***** RECORDS SUPPLIED
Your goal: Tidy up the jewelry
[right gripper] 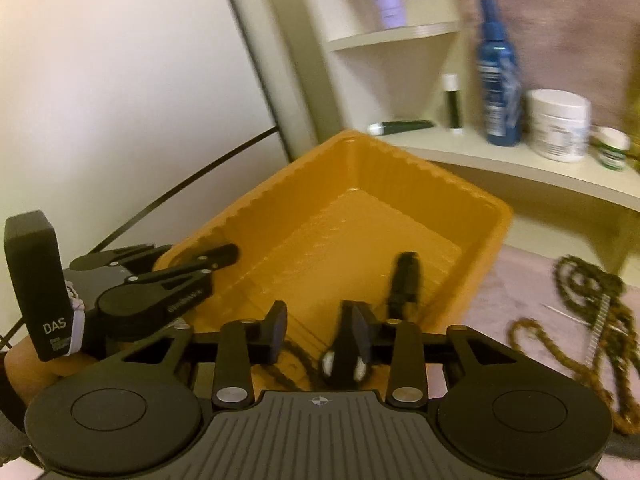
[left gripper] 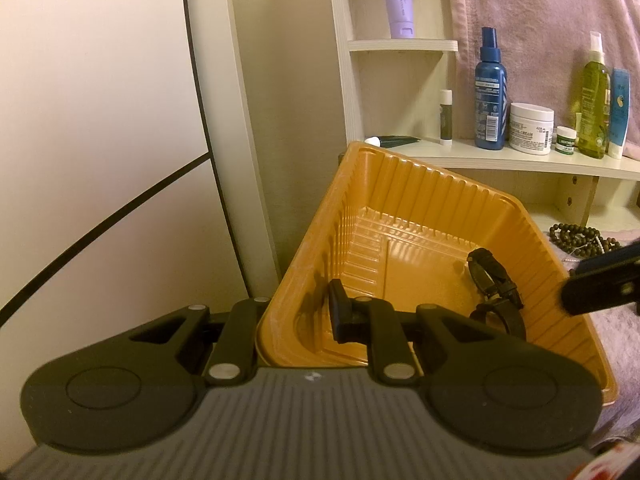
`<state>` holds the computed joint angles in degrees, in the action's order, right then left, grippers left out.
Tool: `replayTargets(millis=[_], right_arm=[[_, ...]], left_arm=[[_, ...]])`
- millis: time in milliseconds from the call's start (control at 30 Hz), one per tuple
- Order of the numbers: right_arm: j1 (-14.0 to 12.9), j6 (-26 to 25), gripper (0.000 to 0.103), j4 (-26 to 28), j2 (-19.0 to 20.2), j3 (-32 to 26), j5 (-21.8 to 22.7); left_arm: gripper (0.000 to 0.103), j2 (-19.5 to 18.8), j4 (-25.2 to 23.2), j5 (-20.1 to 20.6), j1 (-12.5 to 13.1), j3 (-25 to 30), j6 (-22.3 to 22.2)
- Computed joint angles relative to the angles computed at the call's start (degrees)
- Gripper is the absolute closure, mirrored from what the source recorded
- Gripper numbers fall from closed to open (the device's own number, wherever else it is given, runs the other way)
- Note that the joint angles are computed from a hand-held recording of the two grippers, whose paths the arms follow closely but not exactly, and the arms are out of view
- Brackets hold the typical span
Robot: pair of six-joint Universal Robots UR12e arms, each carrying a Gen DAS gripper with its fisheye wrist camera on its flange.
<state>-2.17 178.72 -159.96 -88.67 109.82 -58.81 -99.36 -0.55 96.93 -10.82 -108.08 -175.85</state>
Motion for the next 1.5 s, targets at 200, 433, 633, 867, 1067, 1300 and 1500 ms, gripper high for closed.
replayTargets(millis=[200,433,633,867,1067,1300,1500], right_arm=[[-3.1,2.1,0.059,0.7,-4.0,3.9,-4.9],[-5.8,7.4,0.037,2.2,-8.5,8.6,-16.1],[-6.8,9.7,0.03,3.0,-8.9,9.5,-22.5],[-4.7,9.8,0.012,2.9,-6.2,8.0,-26.7],[-2.4,9.6,0.012,1.4,-3.9,6.9,-33.0],[-1.9,11.7,0.029,1.7,-3.5,6.9,-34.6],[-2.0,10.8,0.03,0.9,-3.8,7.4,-34.4]], left_arm=[[0.086,0.0,-0.3,0.3,-0.1,0.1,-0.3],[0.086,-0.1,-0.4,0.5,-0.1,0.2,0.0],[0.086,0.0,-0.6,0.3,0.0,0.2,0.5],[0.086,0.0,-0.9,0.2,0.0,0.3,0.8],[0.086,0.0,-0.9,0.1,0.0,0.3,0.7],[0.086,0.0,-0.9,0.1,0.0,0.3,0.7],[0.086,0.0,-1.0,0.0,0.0,0.3,0.9]])
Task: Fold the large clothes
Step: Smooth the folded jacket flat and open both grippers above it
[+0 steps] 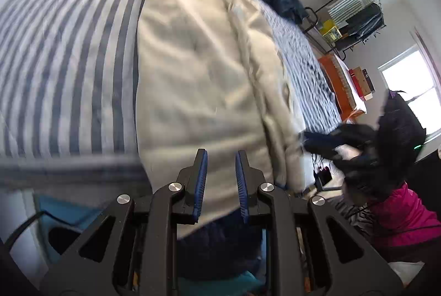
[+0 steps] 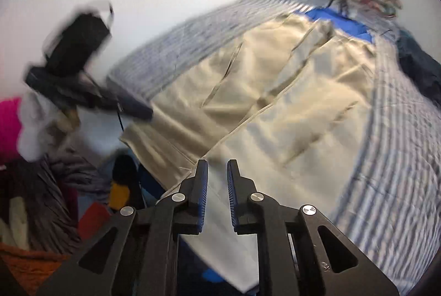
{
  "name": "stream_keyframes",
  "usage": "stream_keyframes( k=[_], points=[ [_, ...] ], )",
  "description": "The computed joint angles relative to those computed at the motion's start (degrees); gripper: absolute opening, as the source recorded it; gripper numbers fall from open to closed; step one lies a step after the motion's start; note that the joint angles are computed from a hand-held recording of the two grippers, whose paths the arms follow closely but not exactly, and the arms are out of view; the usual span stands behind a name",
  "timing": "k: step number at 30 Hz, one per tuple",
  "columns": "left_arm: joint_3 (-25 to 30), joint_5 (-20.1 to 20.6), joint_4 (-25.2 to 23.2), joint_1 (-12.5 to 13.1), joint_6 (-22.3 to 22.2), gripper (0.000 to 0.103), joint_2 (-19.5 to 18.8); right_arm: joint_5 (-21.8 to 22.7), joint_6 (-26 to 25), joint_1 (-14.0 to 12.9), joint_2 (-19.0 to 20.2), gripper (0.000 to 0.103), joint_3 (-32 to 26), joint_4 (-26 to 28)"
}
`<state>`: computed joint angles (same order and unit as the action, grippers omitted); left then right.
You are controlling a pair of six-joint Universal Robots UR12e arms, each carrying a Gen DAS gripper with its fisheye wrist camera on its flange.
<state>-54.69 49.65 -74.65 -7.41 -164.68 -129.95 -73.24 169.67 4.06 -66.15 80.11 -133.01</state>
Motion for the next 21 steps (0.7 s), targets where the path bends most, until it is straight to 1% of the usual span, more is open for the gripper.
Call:
stream_keyframes(
  k=[1,3,4,5,6,8,9,11,12,13,15,16,18,20,21],
  points=[
    [0.7,0.5,0.4,-0.1,0.0,0.019,-0.4,-1.5,-0.9,0.3,0.2,0.013,-0.1,1.5],
    [1.9,1.9,0.2,-0.5,0.4,0.019,-1.4,-3.4,-2.5,0.9,1.4,0.013,-1.3,6.9],
    [2.8,2.9,-1.2,-0.7,0.8,0.019,-2.0,-4.8,-2.9,1.2,1.6,0.013,-1.1,7.5],
    [4.4,4.7,-4.2,-1.1,2.1,0.019,-3.0,-5.0,-3.4,1.3,1.2,0.013,0.0,5.7],
    [4.9,6.1,-5.5,-1.4,2.8,0.019,-3.6,-5.4,-3.8,1.4,1.0,0.012,0.2,5.5],
    [4.3,6.7,-4.6,-1.6,3.1,0.019,-3.6,-3.9,-2.6,1.0,0.7,0.012,-0.1,6.8],
    [5.0,6.7,-5.6,-1.6,3.7,0.019,-3.8,-3.0,-2.0,0.7,0.2,0.013,0.1,6.3],
    [6.9,5.9,-8.1,-1.3,3.1,0.019,-4.4,-2.0,-1.4,-0.1,-0.9,0.021,1.1,4.3],
    [7.0,4.4,-7.6,-1.0,2.0,0.020,-4.3,-1.7,-0.9,-0.6,-1.5,0.032,1.5,3.5],
    [7.1,3.3,-6.3,-0.8,1.1,0.026,-4.3,-1.6,0.3,-1.1,-2.1,0.043,2.1,1.8],
    [8.6,3.6,-3.7,-0.9,0.3,0.037,-4.7,-1.6,2.8,-2.2,-2.9,0.043,3.3,-2.8],
    [10.1,4.0,-3.2,-1.1,0.7,0.037,-5.4,-1.4,4.0,-2.7,-3.0,0.043,3.2,-4.3],
    [14.3,5.7,-3.7,-1.6,0.9,0.037,-7.4,-1.6,5.3,-3.6,-1.6,0.043,0.5,-2.9],
    [18.1,6.1,-5.2,-1.7,-0.1,0.045,-9.5,-3.7,5.9,-3.7,-0.7,0.043,-1.2,-2.2],
    [20.4,6.5,-6.8,-1.6,-1.6,0.055,-10.8,-4.5,6.5,-3.8,-0.3,0.043,-1.8,-1.4]
  ],
)
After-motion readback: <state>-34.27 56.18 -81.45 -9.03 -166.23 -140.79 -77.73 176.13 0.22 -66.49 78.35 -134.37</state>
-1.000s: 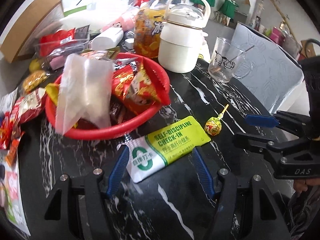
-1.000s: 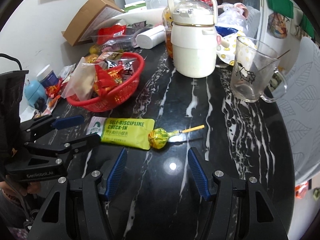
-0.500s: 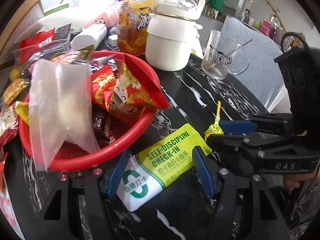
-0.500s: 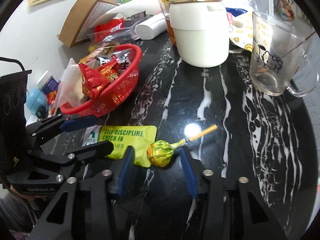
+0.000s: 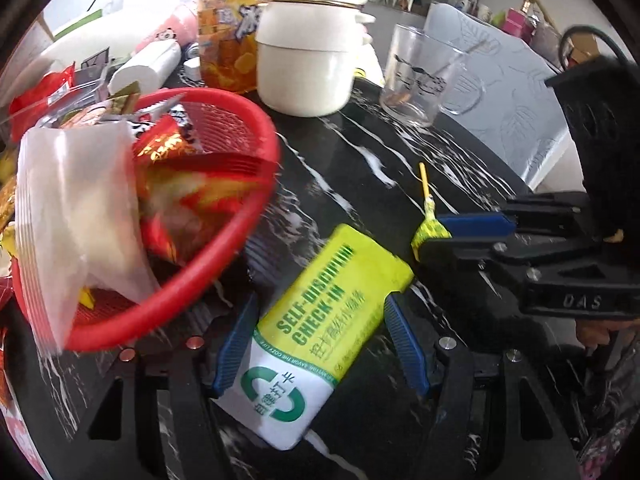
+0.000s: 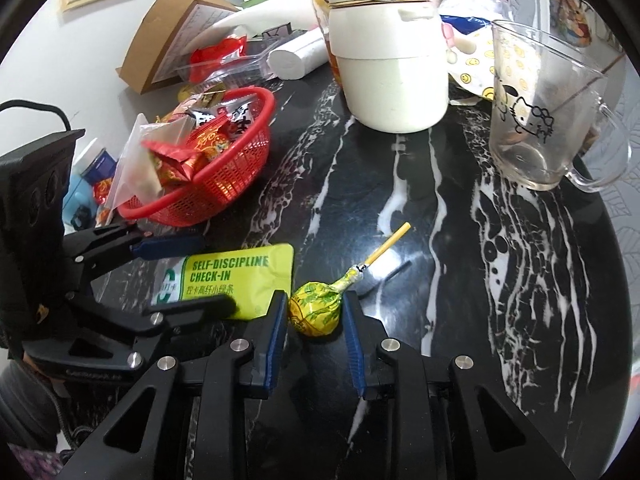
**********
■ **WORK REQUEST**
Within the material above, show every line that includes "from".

■ **TASK RESULT**
- millis: time in milliseconds from the call's start (control at 30 Hz), one per tuple
- Gripper is the absolute closure, mirrored from what the source recorded
- Gripper numbers fall from closed to open (the device's own number, wherever else it is given, runs the other way)
- Note that the joint angles are computed from a hand-held recording of the two grippers, whose paths the arms follow closely but not exactly, and the arms are out of view
  "description": "The computed joint angles relative to those computed at the motion's start (degrees); gripper: absolute opening, as the source recorded it; gripper numbers fall from open to closed; step one lies a step after the motion's start; note that the joint angles are computed from a hand-held recording of the two grippers, whose paths the arms follow closely but not exactly, and the arms are out of view; the usual span stands behind a name",

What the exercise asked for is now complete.